Almost three decades ago, conservatives schemed together to take over the Southern Baptist Convention, using what was generally considered a dry annual meeting over policy to engineer a takeover that ended with demanding each church adhere to a strict set of conservative beliefs. Thousands of churches left the denomination, forming more moderate denominations, such as the Alliance of Baptists, that are far more supportive of LGBTQ+ rights. The SBC continues to bleed hundreds of churches a year even as it tries to drag its members ever more to the right.
Here’s what one opinion piece in Baptist News Global had to say about conservatives celebrating the anniversary of their takeover.
For at least 25 years, leaders of this movement have led the SBC without serious opposition.
“Liberals” are long gone. “Moderates” are long gone as well. Fealty to the 2000 Baptist Faith and Message is the unquestioned norm among SBC leaders, seminary presidents, professors, missionaries, and entity heads.
If the conservative resurgence’s leaders believed getting rid of liberals and moderates would lead to church growth, they clearly were mistaken.
Every religious denomination is struggling, but no group is falling faster than the conservative SBC, which is trying to enforce ever stricter definitions of what it means to be a Christian.
Unfortunately, the media seems to help them. The only time a “Christian perspective” or “protecting the religious rights of Christians” gets mentioned is when it applies to conservative Christians seeking to limit the rights of others.

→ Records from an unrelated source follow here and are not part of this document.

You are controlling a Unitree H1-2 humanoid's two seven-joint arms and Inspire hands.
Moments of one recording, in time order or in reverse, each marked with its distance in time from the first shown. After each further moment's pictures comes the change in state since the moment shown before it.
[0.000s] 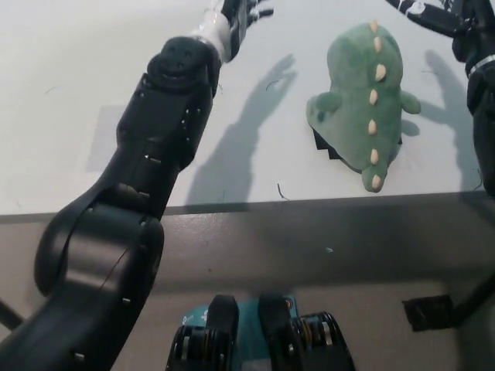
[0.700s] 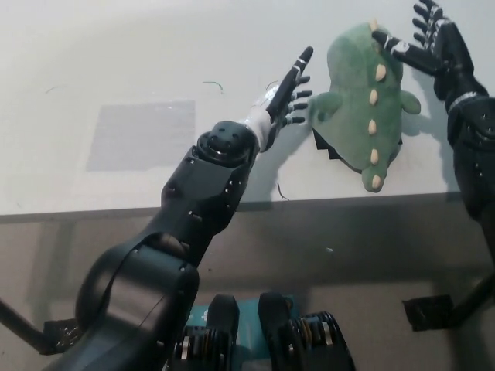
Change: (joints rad) left_arm 0.115 -0.110 -0.080 0.099 0.079 -0.014 -0.032; right_arm 0.041 0.037 -0.015 0.142 0.000 -0.098 -0.011
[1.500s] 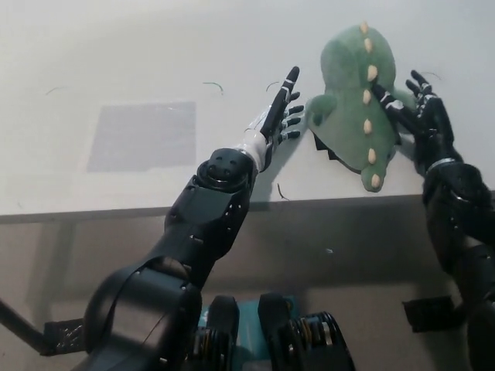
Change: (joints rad) left_arm 0.067 -0.034 0.080 0.004 -0.003 -0.075 0.068; right_arm 0.114 0.106 -0.088 0.040 0.061 -0.033 -0.062
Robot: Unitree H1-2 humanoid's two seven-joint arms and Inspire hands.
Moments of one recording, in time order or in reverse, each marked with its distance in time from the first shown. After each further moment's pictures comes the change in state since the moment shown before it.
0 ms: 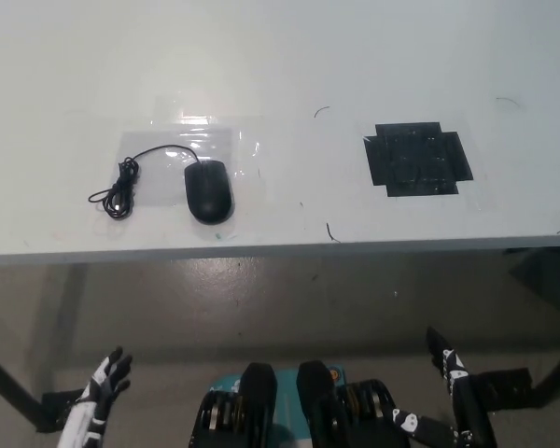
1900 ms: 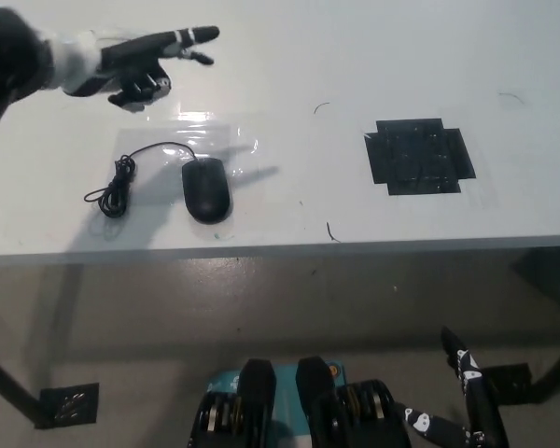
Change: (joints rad) left_arm -1.460 0.451 -0.732 0.570 -0.178 0.807 -0.698; right_arm 0.000 -0.031 0.005 -0.001 -0.003 0.000 -0.041
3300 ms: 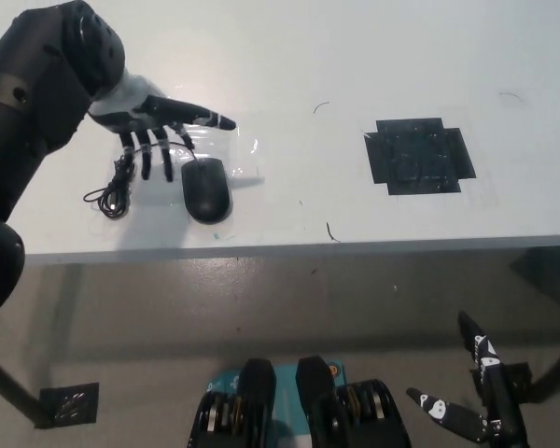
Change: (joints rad) left_arm -0.132 -0.228 -0.095 0.532 0.444 -0.221 -0.237; right_arm -0.007 -0.026 -0.023 -0.040 0.002 -0.026 0.007
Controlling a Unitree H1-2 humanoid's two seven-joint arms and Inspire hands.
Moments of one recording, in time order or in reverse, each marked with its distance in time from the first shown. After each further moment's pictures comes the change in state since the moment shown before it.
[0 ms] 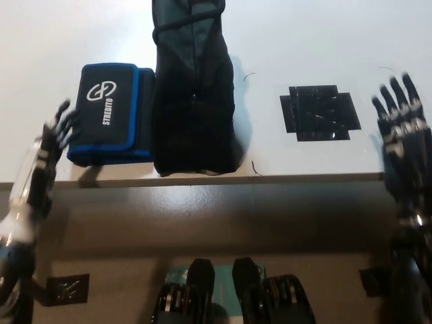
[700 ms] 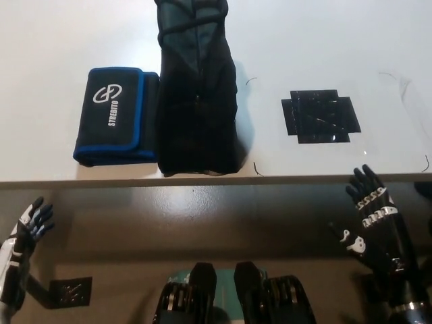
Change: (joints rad) left_arm 0.251 0.020 0.031 0.104 -0.026 -0.217 -0.025; right_arm 0.280 -0.002 0.170 -0.118 -0.153 -0.030 -0.016
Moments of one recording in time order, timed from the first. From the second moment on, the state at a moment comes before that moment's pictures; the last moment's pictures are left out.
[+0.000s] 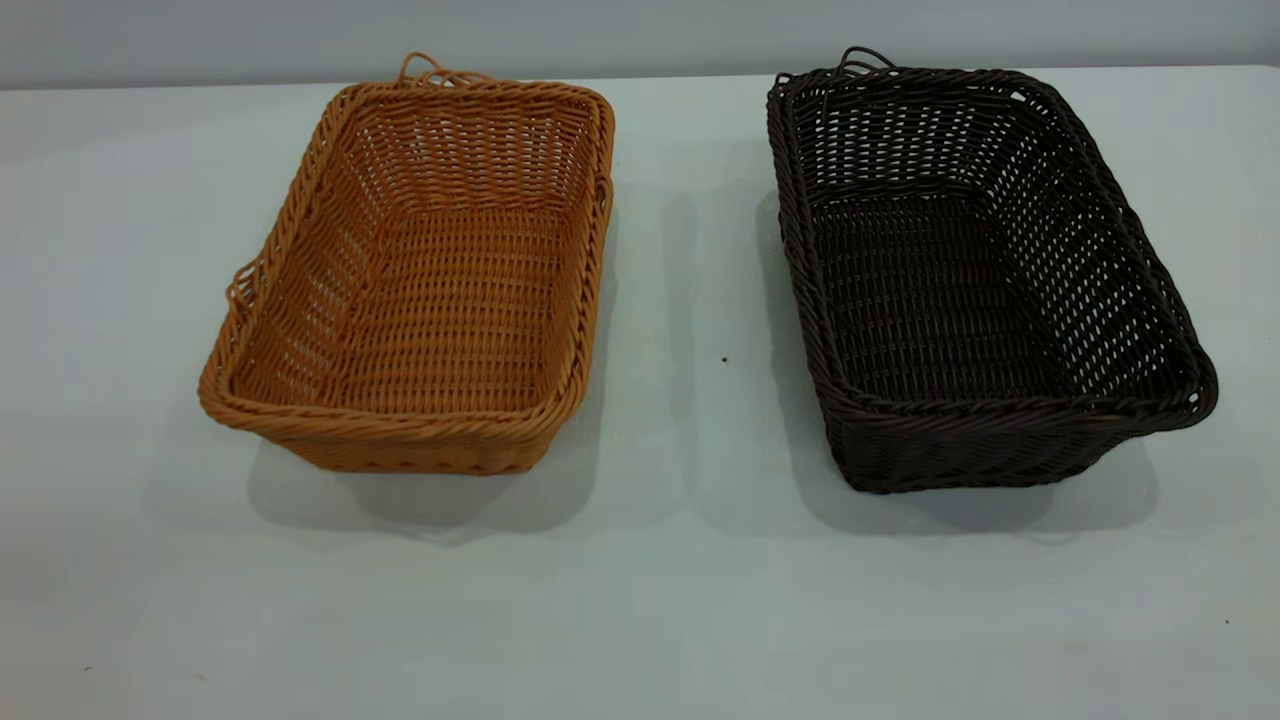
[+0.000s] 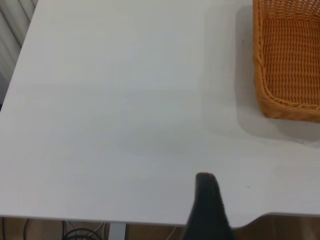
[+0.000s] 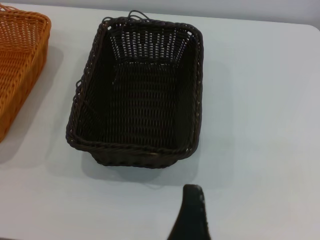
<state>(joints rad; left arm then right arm) 0.00 -0.02 -0.49 0.03 1.11 -0.07 0.07 -0.02 -0.47 0.10 1.12 -0.11</state>
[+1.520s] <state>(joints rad) 0.00 0.01 -0.50 0.03 1.10 -0.07 0.07 -0.02 -0.47 0.10 1.12 -0.11</state>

What Pope Francis and the United Methodist Church leadership did is necessary. There are different opinions in church congregations because, like it or not, church congregations are full of people whose opinions differ. That the decisions of leadership have resulted in the departure of conservative congregations from some denominations may mean that those denominations no longer boast such lengthy rolls, but it’s far from a condemnation of mainstream Christianity or of denominations who are working in good faith—and Faith—to resolve their issues in an open and affirming way.